Constable: To all the Cubs we've loved before
As difficult as it is to come to grips with Chicago Cubs closer Aroldis Chapman surrendering that stunning game-tying homer to the Cleveland Indians' Rajai Davis in the bottom of the 8th inning Wednesday, it's even harder to hang up on my worried, widowed, 89-year-old mom.
"Oh, Burt," Mom says in a shaky voice as soon as I answer the phone. "I don't think Joe Maddon should have put in Chapman. I don't think he's …"
"Mom, Mom," I interrupt firmly. "Mom. You might be right. But I've got to go."
Instead of reassuring Mom that her Cubs will find a way to pull out the victory, I dump her so that I can get started on my alternate "Cubs Lose World Series in Shocking Collapse" column.
"This Chicago Cubs season, as do all Cubs seasons of our lives, ended short of a World Series championship," I type into the laptop while staring at the TV in my living room. "In an especially heartbreaking collapse in which Chicago seemed to have the game won twice, the Cubs lost 9-8 in extra innings to the Cleveland Indians in Game 7 on Wednesday night in Cleveland to lose the series and crush the dreams of Cubs fans hoping their team would end a 108-year drought.
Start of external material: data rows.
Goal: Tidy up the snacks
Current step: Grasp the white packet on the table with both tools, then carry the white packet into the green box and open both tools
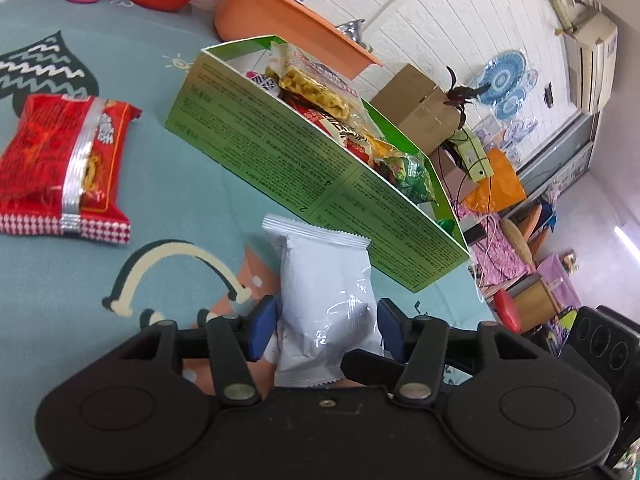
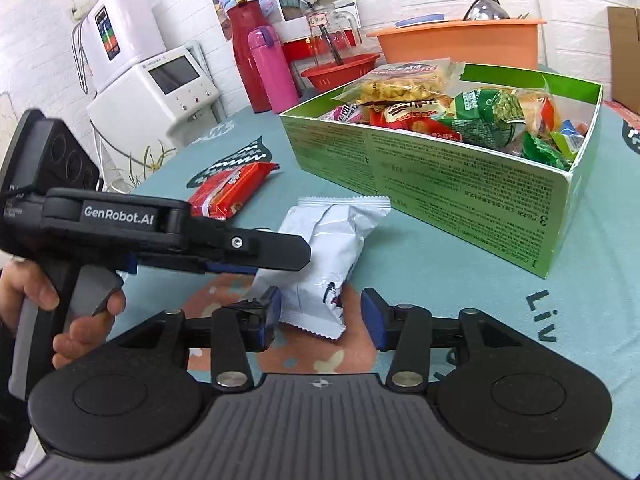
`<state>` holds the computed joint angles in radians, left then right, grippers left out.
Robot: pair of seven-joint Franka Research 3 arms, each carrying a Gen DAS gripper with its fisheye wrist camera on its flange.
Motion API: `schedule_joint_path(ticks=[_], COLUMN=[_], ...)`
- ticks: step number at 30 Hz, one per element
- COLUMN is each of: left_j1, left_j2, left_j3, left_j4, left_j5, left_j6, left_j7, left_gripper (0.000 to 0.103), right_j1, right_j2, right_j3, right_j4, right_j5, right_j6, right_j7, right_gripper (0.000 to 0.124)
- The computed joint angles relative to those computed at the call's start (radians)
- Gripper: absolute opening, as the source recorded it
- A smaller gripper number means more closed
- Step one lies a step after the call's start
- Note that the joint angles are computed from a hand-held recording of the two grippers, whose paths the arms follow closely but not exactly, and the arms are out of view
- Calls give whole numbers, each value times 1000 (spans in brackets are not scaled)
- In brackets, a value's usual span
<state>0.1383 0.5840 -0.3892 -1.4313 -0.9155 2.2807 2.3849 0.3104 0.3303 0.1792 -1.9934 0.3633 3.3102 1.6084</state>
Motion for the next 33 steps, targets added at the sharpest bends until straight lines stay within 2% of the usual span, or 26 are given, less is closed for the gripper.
schedule_joint_path(ticks=[6,7,8,9,10,11,12,13,16,19,24,26,28,33], left_j1=[-12,-14,-17,-24,-26,-24,-22,-19,-5,-9,-56,-79,-104,-158], left_j2=[-12,-11,-15,-23,-31,-41,-54,-69,-99,-122,-99,-69,-24,119], left_j3=[0,-2,-4,-4,-7,-12,-15,-19,-30,-29,-19,-21,-24,-49], left_j4=[-13,-14,-23,-39,-52,-66,-82,-98,-120,-117,-28,29,103,322], left_j5=[4,2,-3,-5,-8,-15,-22,-33,-90,-152,-182,-170,-139,-21], left_j6=[27,36,54,86,101,109,117,123,113,107,102,104,105,96], left_j7=[-15,-13,-7,-2,6,15,26,45,107,166,202,193,168,81], left_gripper=[79,79,70,61,56,52,50,50,50,50,50,50,50,50], right_j1=[-20,-5,-11,1,48,128,180,199,181,225,185,191,194,119], right_j2=[10,12,15,16,13,6,-1,-9,-41,-63,-64,-54,-37,1], right_j3=[26,11,18,7,-38,-119,-172,-191,-168,-205,-177,-188,-199,-163], right_j4=[-1,2,2,-1,-2,-2,-4,-11,-46,-63,-45,-20,14,69], right_j5=[0,4,0,-8,8,32,42,45,47,96,146,196,244,243], right_j6=[35,35,35,46,43,33,26,27,67,128,216,233,247,277], right_j7=[20,24,26,31,21,13,4,-2,-18,-73,-154,-209,-264,-274], right_gripper=[77,71,59,56,55,54,54,54,53,53,53,53,53,53])
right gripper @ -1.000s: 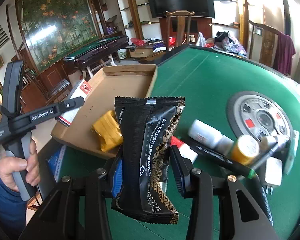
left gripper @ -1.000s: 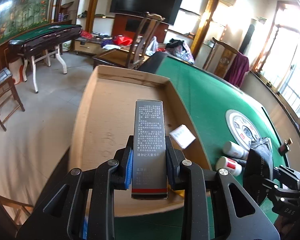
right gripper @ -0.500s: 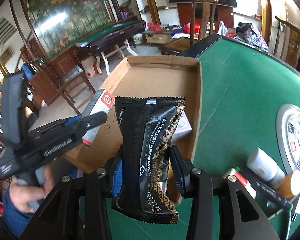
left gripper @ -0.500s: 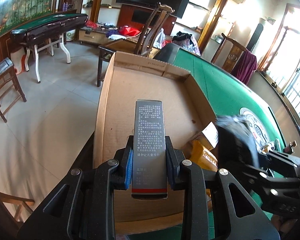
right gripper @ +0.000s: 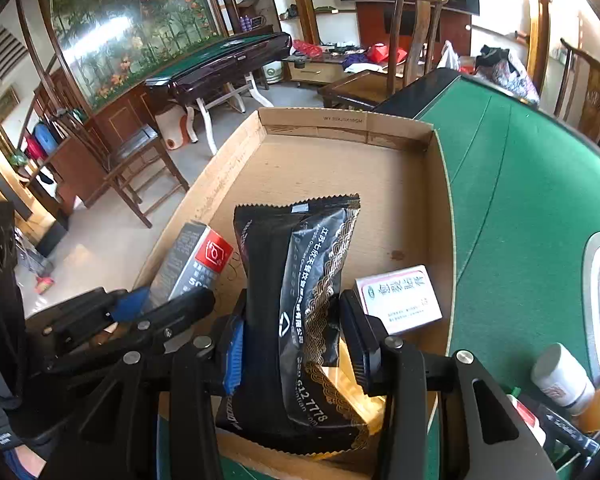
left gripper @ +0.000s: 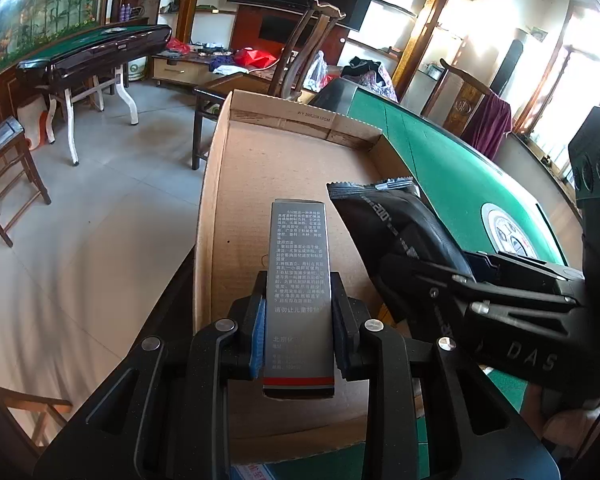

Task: Organize objects
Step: 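Open the left tool to drop the white box while the right tool releases the black bag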

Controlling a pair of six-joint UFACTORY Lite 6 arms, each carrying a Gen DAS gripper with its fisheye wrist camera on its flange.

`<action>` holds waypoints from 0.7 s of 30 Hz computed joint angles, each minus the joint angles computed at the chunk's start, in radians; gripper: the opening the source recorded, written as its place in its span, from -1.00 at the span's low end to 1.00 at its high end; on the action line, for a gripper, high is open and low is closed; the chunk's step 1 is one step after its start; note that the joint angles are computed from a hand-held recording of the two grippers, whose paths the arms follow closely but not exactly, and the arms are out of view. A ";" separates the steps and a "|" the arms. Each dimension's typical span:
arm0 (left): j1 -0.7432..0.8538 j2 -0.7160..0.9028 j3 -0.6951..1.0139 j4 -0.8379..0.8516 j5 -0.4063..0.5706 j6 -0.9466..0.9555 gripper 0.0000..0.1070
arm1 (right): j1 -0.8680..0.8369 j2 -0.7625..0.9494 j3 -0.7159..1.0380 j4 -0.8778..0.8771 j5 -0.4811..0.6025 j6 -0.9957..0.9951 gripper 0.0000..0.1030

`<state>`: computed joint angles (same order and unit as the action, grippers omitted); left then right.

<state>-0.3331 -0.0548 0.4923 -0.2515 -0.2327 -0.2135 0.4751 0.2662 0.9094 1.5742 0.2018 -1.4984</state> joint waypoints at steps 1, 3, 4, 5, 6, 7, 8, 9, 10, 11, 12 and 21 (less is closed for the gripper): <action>-0.001 -0.008 -0.004 0.005 0.001 -0.001 -0.50 | 0.000 0.004 0.005 0.005 -0.007 -0.007 -0.16; -0.011 -0.019 -0.010 -0.041 -0.002 0.042 -0.50 | -0.001 0.017 0.020 -0.011 -0.018 0.006 -0.16; -0.011 -0.022 -0.011 -0.041 -0.001 0.043 -0.50 | 0.001 0.026 0.031 -0.017 -0.020 0.015 -0.16; -0.011 -0.024 -0.013 -0.029 -0.001 0.035 -0.50 | 0.001 0.027 0.034 -0.024 -0.021 0.022 -0.16; -0.010 -0.024 -0.015 -0.023 0.000 0.032 -0.50 | 0.002 0.024 0.033 -0.015 -0.025 0.013 -0.16; -0.008 -0.021 -0.014 -0.015 0.002 0.025 -0.50 | 0.002 0.022 0.032 -0.017 -0.025 0.012 -0.16; -0.008 -0.017 -0.012 -0.004 0.004 0.017 -0.50 | -0.001 0.023 0.034 -0.022 -0.021 0.014 -0.16; -0.008 -0.013 -0.009 0.001 0.008 0.013 -0.50 | -0.004 0.023 0.035 -0.033 -0.019 0.025 -0.16; -0.007 -0.012 -0.007 0.005 0.011 0.009 -0.50 | -0.009 0.027 0.040 -0.064 -0.015 0.058 -0.16; -0.007 -0.014 -0.009 0.005 0.011 0.006 -0.50 | -0.016 0.029 0.045 -0.099 -0.006 0.098 -0.15; -0.007 -0.017 -0.012 0.010 0.007 -0.002 -0.50 | -0.025 0.030 0.049 -0.123 0.008 0.122 -0.15; 0.003 -0.084 -0.041 -0.002 0.042 -0.001 -0.44 | -0.074 -0.031 0.014 -0.117 0.105 0.128 0.05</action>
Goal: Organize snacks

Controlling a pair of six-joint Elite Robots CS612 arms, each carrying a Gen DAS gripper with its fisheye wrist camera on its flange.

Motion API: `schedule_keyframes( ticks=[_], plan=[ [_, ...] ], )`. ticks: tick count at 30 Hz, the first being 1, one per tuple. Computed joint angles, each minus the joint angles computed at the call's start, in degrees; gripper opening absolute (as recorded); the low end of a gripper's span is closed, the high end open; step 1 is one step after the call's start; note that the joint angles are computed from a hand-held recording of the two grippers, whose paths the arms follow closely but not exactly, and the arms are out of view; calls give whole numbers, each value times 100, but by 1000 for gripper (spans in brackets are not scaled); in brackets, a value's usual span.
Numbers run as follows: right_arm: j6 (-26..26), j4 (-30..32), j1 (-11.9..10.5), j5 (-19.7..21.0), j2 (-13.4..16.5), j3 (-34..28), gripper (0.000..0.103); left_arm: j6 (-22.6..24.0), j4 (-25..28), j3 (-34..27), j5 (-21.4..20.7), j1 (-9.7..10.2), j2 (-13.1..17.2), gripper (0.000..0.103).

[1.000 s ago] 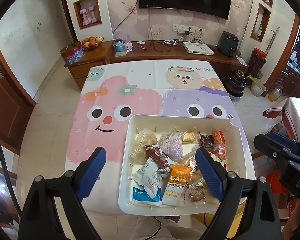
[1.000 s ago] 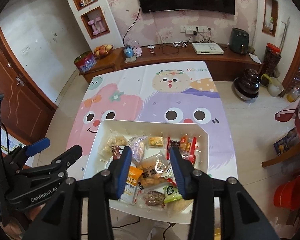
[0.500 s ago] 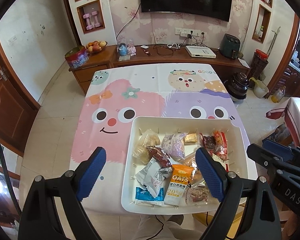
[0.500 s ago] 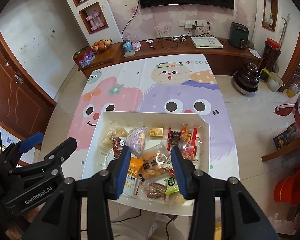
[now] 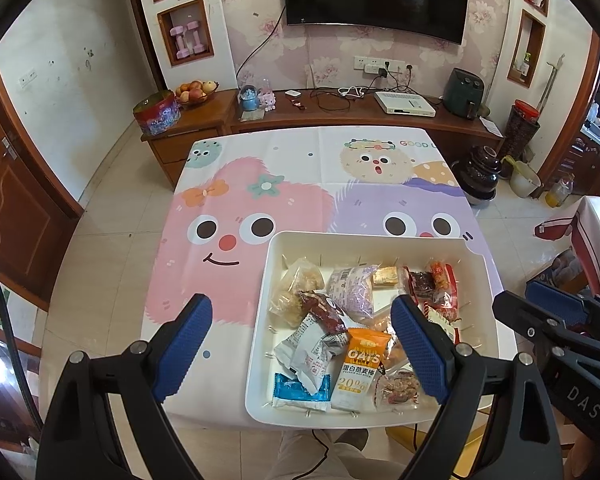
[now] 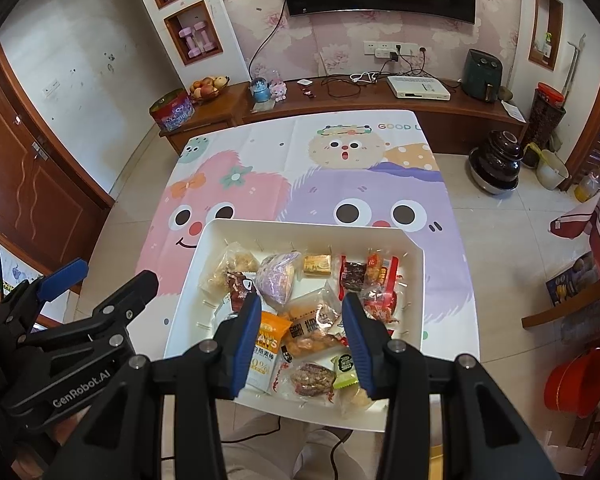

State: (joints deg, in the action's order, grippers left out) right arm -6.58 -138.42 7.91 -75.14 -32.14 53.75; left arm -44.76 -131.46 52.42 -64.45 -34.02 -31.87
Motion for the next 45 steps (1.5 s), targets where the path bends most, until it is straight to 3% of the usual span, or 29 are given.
schedule_keyframes(
  ticks=[45],
  plan=[
    [-17,31,7,-12,26,-47,43,-33,72,6,15,30,-30,90]
  ],
)
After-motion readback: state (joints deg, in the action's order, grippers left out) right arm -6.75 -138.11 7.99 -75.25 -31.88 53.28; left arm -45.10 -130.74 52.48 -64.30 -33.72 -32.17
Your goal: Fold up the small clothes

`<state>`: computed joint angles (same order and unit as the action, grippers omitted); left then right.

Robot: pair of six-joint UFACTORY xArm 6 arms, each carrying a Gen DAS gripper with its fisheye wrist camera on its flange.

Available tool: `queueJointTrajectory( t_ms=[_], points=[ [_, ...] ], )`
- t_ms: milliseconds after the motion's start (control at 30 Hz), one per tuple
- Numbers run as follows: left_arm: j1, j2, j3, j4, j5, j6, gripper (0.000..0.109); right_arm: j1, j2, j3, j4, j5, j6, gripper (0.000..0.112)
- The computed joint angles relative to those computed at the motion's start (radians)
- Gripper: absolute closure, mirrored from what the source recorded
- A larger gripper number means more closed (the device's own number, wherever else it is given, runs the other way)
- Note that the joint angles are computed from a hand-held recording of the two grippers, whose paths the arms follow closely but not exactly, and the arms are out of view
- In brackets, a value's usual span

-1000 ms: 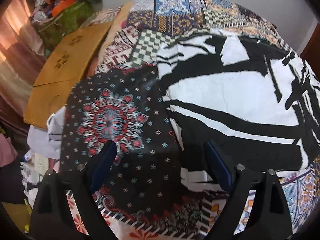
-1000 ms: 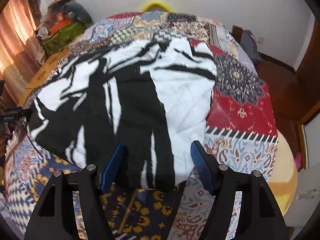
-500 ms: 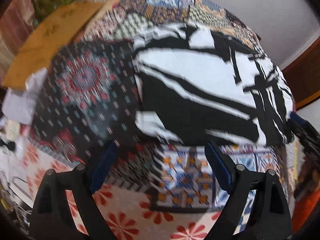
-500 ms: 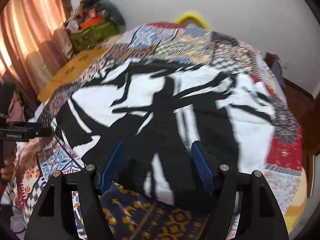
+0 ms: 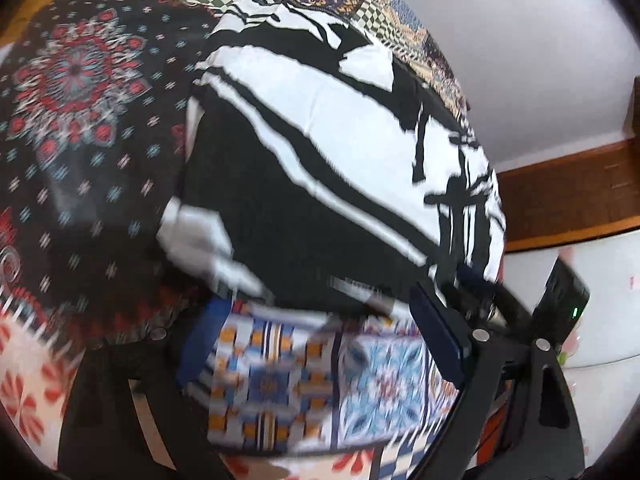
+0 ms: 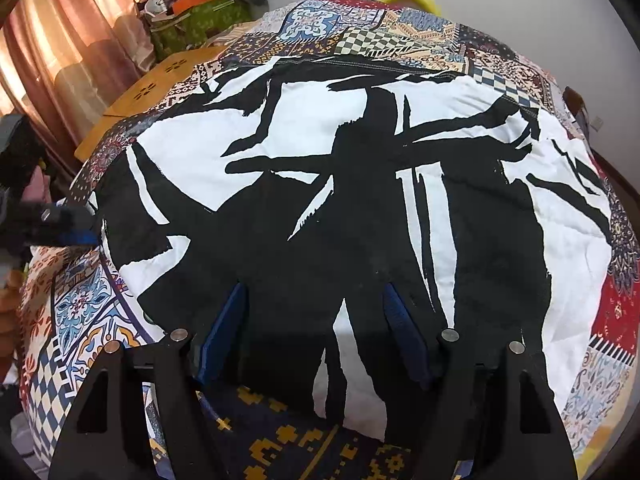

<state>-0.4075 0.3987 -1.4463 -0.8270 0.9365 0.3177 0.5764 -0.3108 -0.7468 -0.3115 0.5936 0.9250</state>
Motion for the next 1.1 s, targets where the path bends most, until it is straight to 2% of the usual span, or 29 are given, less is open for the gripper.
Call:
queueJointTrajectory(
  t_ms=[167, 267, 333, 400, 433, 500, 600, 700, 867, 900, 1000, 1100],
  points=[
    [0.005, 0.106, -0.116, -0.08, -0.018, -0.02, 0.019, -0.001, -0.008, 0.016, 0.024, -0.023, -0.006, 0.043],
    [-0.002, 0.157, -0.179, -0.082, -0.055, -0.051, 0.029, -0.002, -0.011, 0.025, 0.033, -0.038, -0.007, 0.043],
    [-0.01, 0.182, -0.213, -0.058, -0.083, -0.09, 0.042, -0.002, -0.015, 0.032, 0.038, -0.048, -0.005, 0.043],
    [-0.017, 0.204, -0.249, 0.015, -0.097, -0.138, 0.078, -0.002, -0.018, 0.034, 0.04, -0.052, -0.006, 0.043],
    [-0.024, 0.215, -0.267, 0.062, -0.102, -0.165, 0.085, -0.001, -0.02, 0.036, 0.04, -0.054, -0.003, 0.043],
    [-0.027, 0.213, -0.267, 0.064, -0.109, -0.161, 0.089, 0.0, -0.034, 0.044, 0.044, -0.059, 0.002, 0.044],
    [-0.025, 0.172, -0.218, 0.073, -0.165, -0.142, 0.095, -0.007, -0.105, 0.094, 0.02, -0.098, 0.056, 0.044],
    [-0.031, 0.091, -0.135, 0.137, -0.254, -0.12, 0.096, -0.011, -0.195, 0.13, -0.05, -0.056, 0.142, 0.044],
    [-0.044, -0.046, 0.011, 0.403, -0.432, -0.171, 0.096, 0.019, -0.318, 0.161, -0.193, 0.125, 0.277, 0.044],
    [-0.044, -0.069, 0.036, 0.462, -0.465, -0.196, 0.096, 0.018, -0.328, 0.17, -0.192, 0.135, 0.277, 0.044],
    [-0.045, -0.099, 0.065, 0.637, -0.531, -0.293, 0.097, 0.005, -0.332, 0.213, -0.142, 0.126, 0.274, 0.044],
    [-0.054, -0.107, 0.05, 0.697, -0.546, -0.33, 0.097, -0.025, -0.31, 0.255, -0.062, 0.046, 0.236, 0.044]
  ],
)
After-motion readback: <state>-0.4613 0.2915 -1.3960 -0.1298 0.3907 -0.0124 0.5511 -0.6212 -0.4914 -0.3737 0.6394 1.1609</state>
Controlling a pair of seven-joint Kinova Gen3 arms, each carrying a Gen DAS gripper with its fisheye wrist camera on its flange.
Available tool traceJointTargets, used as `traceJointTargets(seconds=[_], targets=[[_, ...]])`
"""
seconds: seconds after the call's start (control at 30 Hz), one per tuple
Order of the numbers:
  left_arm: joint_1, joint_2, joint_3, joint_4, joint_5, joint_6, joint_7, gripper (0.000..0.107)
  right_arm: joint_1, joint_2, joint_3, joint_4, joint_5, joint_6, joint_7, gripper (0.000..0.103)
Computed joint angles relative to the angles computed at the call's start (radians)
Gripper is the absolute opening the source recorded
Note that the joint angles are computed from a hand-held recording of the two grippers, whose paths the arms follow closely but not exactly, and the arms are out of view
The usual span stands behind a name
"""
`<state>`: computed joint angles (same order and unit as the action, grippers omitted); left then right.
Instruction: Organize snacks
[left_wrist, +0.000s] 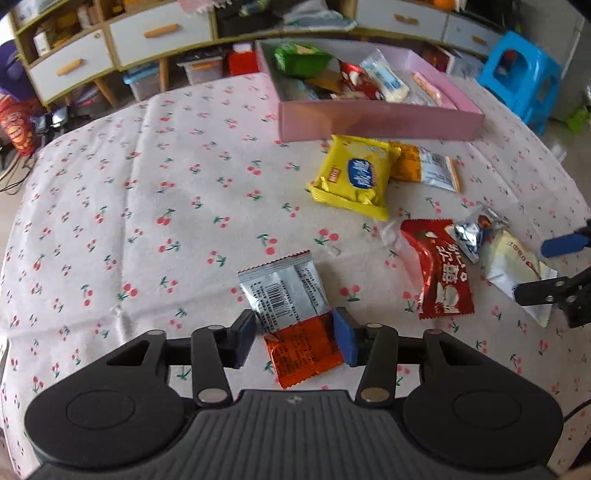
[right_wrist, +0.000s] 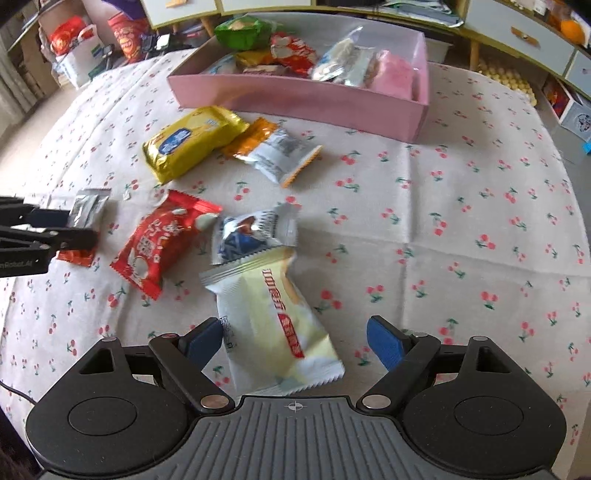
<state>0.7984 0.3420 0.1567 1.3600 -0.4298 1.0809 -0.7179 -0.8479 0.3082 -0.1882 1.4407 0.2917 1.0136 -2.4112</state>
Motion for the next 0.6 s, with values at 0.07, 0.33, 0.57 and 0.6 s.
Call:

Goats, black cats, foul balls and other creatures in the folk tales of curses continue their nightmarish hold on the dreams of innocent Cubs fans, who just want to see the team win one measly World Series before they die."
It went on like that for a while, comparing the old, lingering pain of never making it to a World Series with the raw, fresh pain of coming so close. Like blood oozing from a wound after you rip off a Band-Aid, memories of years when the Cubs didn't win the World Series begin to flow. It's surprisingly cathartic.
Like many Cubs fans, I had penciled in 2016 as the year World Series heroes Mark Prior and Kerry Wood would be inducted into the Hall of Fame together. I remember polishing my "Cubs Go to the World Series" column from the grandstand in Wrigley Field in 2003 when a foul ball, an error and a bunch of bad stuff made me rewrite that column. That Cubs team had a pair of young players I thought fans would cheer for the next decade: Corey Patterson and Hee-Seop Choi, who reminds me of Dad, who died that year without ever seeing his Cubs win a World Series.
We were watching that 2003 Cubs team on TV in the farmhouse room in which Dad was born 87 years earlier and would die in another week. "Hey, Burt," Dad said so loudly that he startled me. "How come the Cubs aren't playing that big Chinese fellow at first base anymore?"
I explained that Choi, who actually is Korean, suffered a concussion. Dad nodded and that was the last conversation we had. So many readers say this World Series reminds them of loved ones and former Cubs who didn't live long enough to experience the joy. Songwriter Steve Goodman's "Go, Cubs, Go" is our anthem, but Goodman died before the playoffs started in 1984. There are lots of W flags and Cubs hats in cemeteries today.
Many fans teared up during the postseason when they'd show footage of the old third-baseman Ron Santo clicking his heels to celebrate a victory during the 1969 season. Fans still love the players from that team. Fergie Jenkins and Billy Williams made appearances during the postseason.
But Mr. Cub, Ernie Banks, who died in 2015 at age 83, now is confined to the black-and-white footage of him blasting homers above the ivy-covered left-field wall. For years, my computer password in the newsroom was Beckert, in honor of my all-time favorite Cub, second-baseman Glenn Beckert.
It doesn't matter if they are Hall of Famers such as Ryne Sandberg and Andre Dawson, stars such as Mark Grace, Leon Durham and Derrek Lee, really good players such as Jose Cardenal, Shawon Dunston and Randy Hundley, or cult favorites such as Paul Popovich, Carmen Fanzone and Karl "Tuffy" Rhodes, the names of players who didn't make it to a World Series with the Cubs still hold a place in our hearts.
As does Mom, who is pretty happy with Ben Zobrist and the World Champion Cubs when I call her back about 12:30 a.m. Thursday.